Work required -> All lines of the listing below are to be printed again exactly.

Dataset content ->
______

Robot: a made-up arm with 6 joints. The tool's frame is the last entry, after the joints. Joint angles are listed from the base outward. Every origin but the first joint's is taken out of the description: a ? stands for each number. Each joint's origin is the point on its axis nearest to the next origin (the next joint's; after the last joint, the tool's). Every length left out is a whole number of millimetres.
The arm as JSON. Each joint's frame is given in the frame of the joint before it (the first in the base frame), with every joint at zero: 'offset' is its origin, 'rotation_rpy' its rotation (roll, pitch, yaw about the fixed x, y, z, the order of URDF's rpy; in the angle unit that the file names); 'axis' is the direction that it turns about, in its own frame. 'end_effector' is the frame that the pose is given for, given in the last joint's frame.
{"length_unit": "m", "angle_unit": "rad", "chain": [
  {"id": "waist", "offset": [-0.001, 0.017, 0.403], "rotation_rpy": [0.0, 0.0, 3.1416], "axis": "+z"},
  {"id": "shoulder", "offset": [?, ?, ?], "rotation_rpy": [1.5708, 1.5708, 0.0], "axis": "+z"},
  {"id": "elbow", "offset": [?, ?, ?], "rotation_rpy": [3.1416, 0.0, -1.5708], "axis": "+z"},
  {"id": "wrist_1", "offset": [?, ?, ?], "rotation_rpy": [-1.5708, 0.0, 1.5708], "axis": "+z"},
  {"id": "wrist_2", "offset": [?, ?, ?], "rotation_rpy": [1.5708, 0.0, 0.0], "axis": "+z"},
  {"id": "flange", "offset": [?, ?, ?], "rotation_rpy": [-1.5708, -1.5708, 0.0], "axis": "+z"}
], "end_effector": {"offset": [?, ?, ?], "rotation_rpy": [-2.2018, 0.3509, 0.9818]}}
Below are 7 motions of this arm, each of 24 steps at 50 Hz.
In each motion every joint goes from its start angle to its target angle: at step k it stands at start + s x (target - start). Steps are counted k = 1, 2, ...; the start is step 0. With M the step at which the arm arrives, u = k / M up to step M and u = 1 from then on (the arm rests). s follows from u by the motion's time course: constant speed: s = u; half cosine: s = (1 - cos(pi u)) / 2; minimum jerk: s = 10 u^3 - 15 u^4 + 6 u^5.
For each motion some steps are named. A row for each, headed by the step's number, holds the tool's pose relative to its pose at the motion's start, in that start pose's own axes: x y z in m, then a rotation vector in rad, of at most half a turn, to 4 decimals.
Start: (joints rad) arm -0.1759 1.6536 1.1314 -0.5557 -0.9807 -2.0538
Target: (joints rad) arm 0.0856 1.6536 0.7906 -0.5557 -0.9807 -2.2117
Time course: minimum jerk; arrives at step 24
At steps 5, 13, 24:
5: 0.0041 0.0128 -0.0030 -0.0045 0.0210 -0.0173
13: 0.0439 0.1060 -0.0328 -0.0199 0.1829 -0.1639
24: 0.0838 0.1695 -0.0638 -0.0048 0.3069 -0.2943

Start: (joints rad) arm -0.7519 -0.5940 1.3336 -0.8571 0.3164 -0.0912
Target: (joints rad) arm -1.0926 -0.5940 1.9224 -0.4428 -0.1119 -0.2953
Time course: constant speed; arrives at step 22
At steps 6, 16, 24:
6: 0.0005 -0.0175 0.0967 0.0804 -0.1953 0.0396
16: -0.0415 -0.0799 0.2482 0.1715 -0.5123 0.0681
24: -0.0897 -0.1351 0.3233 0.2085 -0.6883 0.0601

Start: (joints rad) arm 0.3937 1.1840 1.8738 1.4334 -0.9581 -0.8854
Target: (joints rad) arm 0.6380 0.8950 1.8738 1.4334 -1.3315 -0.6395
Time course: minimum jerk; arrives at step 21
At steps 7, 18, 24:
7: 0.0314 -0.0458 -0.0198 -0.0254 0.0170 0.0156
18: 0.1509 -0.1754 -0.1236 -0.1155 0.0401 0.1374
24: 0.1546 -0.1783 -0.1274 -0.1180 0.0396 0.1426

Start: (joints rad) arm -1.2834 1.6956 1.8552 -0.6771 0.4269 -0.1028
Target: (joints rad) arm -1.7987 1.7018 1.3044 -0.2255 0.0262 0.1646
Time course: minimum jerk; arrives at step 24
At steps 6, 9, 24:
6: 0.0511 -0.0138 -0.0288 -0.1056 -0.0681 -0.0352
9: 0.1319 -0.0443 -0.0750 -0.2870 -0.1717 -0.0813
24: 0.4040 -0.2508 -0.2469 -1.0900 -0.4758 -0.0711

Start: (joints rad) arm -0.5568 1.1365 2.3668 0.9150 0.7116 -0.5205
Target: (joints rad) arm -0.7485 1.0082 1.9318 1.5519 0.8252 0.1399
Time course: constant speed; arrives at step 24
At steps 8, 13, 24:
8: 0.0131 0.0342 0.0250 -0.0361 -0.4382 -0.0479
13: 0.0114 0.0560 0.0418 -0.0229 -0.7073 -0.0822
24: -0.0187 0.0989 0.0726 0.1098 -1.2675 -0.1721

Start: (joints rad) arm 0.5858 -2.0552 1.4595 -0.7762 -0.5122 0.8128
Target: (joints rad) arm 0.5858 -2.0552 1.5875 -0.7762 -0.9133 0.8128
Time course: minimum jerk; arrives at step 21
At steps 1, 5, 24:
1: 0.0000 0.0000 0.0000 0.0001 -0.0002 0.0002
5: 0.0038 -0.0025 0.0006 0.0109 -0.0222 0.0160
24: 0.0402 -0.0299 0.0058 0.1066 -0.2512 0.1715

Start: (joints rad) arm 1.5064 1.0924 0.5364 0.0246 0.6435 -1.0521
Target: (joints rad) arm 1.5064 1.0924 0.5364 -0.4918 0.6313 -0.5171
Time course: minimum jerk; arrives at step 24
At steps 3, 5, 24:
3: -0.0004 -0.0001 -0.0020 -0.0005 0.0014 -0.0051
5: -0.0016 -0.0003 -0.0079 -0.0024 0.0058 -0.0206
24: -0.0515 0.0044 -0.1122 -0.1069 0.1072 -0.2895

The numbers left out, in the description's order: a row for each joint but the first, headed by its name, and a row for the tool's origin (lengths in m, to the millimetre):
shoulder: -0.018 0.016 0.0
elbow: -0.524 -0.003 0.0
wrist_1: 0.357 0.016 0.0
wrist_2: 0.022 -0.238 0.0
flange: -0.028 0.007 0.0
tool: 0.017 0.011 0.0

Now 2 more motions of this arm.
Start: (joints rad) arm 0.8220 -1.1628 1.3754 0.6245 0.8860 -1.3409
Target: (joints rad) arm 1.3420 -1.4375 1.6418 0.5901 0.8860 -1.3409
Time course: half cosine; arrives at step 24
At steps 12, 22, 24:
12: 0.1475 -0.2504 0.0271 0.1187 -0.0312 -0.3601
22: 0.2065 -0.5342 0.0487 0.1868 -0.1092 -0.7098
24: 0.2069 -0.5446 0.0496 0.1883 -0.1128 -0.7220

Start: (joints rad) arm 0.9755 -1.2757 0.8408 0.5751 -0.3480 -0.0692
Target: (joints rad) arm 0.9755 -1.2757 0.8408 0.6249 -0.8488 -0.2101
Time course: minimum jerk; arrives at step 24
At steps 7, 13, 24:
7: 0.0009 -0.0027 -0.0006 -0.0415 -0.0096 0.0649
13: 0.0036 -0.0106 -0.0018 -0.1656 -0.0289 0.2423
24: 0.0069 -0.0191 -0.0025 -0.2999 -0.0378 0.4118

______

Result of this task ->
Robot: a made-up arm with 6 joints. The tool's frame is the last entry, after the joints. Joint angles are listed from the base outward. Every origin but the first joint's is taken out of the description: a ? stands for each number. Each joint's origin is the point on its axis nearest to the next origin (the next joint's; after the last joint, the tool's). Every length left out is a whole number of millimetres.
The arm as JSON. Each joint's frame is given in the frame of the joint before it (the first in the base frame), with every joint at zero: 'offset' is its origin, 'rotation_rpy' its rotation (roll, pitch, yaw about the fixed x, y, z, the order of URDF's rpy; in the angle unit that the file names); 'axis' is the direction that it turns about, in its own frame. 'end_effector' is the frame that the pose is given for, given in the last joint's frame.
{"length_unit": "m", "angle_unit": "rad", "chain": [
  {"id": "waist", "offset": [-0.001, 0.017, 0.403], "rotation_rpy": [0.0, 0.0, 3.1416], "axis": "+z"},
  {"id": "shoulder", "offset": [?, ?, ?], "rotation_rpy": [1.5708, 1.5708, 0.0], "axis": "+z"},
  {"id": "elbow", "offset": [?, ?, ?], "rotation_rpy": [3.1416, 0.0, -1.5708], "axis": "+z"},
  {"id": "wrist_1", "offset": [?, ?, ?], "rotation_rpy": [-1.5708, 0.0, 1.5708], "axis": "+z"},
  {"id": "wrist_2", "offset": [?, ?, ?], "rotation_rpy": [1.5708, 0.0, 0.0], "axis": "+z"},
  {"id": "flange", "offset": [?, ?, ?], "rotation_rpy": [-1.5708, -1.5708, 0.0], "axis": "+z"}
], "end_effector": {"offset": [?, ?, ?], "rotation_rpy": [-2.2018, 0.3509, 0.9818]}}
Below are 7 motions of this arm, each of 24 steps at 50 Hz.
In each motion every joint goes from its start angle to its target angle: at step k it stands at start + s x (target - start). Steps are counted k = 1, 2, ...; the start is step 0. With M the step at which the arm arrives, u = k / M up to step M and u = 1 from then on (the arm rests). s follows from u by the motion's time course: constant speed: s = u; half cosine: s = (1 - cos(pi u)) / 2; minimum jerk: s = 10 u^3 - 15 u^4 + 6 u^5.
For each motion some steps are named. A row for each, headed by the step's number, holds the tool's pose relative to its pose at the motion's start, in that start pose's own axes: x y z in m, then a rotation vector in rad, of at most half a turn, to 4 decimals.
Start: (joints rad) arm -0.1759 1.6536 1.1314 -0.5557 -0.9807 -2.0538
Target: (joints rad) arm 0.0856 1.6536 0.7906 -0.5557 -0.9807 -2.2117
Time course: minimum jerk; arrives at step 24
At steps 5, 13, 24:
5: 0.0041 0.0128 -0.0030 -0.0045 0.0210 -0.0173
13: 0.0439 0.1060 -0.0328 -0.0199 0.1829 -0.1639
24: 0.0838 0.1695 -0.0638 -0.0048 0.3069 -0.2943

Start: (joints rad) arm -0.7519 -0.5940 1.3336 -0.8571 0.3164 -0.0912
Target: (joints rad) arm -1.0926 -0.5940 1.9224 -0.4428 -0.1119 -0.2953
Time course: constant speed; arrives at step 22
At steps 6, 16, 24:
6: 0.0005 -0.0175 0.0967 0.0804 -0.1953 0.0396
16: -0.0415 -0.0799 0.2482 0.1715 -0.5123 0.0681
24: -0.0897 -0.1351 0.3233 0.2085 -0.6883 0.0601

Start: (joints rad) arm 0.3937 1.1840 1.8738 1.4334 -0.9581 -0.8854
Target: (joints rad) arm 0.6380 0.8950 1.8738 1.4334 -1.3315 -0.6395
Time course: minimum jerk; arrives at step 21
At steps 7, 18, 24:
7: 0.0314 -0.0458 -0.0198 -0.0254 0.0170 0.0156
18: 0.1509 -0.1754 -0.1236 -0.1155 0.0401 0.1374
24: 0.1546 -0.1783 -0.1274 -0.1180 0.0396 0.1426

Start: (joints rad) arm -1.2834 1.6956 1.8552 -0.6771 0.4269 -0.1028
Target: (joints rad) arm -1.7987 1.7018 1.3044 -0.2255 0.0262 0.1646
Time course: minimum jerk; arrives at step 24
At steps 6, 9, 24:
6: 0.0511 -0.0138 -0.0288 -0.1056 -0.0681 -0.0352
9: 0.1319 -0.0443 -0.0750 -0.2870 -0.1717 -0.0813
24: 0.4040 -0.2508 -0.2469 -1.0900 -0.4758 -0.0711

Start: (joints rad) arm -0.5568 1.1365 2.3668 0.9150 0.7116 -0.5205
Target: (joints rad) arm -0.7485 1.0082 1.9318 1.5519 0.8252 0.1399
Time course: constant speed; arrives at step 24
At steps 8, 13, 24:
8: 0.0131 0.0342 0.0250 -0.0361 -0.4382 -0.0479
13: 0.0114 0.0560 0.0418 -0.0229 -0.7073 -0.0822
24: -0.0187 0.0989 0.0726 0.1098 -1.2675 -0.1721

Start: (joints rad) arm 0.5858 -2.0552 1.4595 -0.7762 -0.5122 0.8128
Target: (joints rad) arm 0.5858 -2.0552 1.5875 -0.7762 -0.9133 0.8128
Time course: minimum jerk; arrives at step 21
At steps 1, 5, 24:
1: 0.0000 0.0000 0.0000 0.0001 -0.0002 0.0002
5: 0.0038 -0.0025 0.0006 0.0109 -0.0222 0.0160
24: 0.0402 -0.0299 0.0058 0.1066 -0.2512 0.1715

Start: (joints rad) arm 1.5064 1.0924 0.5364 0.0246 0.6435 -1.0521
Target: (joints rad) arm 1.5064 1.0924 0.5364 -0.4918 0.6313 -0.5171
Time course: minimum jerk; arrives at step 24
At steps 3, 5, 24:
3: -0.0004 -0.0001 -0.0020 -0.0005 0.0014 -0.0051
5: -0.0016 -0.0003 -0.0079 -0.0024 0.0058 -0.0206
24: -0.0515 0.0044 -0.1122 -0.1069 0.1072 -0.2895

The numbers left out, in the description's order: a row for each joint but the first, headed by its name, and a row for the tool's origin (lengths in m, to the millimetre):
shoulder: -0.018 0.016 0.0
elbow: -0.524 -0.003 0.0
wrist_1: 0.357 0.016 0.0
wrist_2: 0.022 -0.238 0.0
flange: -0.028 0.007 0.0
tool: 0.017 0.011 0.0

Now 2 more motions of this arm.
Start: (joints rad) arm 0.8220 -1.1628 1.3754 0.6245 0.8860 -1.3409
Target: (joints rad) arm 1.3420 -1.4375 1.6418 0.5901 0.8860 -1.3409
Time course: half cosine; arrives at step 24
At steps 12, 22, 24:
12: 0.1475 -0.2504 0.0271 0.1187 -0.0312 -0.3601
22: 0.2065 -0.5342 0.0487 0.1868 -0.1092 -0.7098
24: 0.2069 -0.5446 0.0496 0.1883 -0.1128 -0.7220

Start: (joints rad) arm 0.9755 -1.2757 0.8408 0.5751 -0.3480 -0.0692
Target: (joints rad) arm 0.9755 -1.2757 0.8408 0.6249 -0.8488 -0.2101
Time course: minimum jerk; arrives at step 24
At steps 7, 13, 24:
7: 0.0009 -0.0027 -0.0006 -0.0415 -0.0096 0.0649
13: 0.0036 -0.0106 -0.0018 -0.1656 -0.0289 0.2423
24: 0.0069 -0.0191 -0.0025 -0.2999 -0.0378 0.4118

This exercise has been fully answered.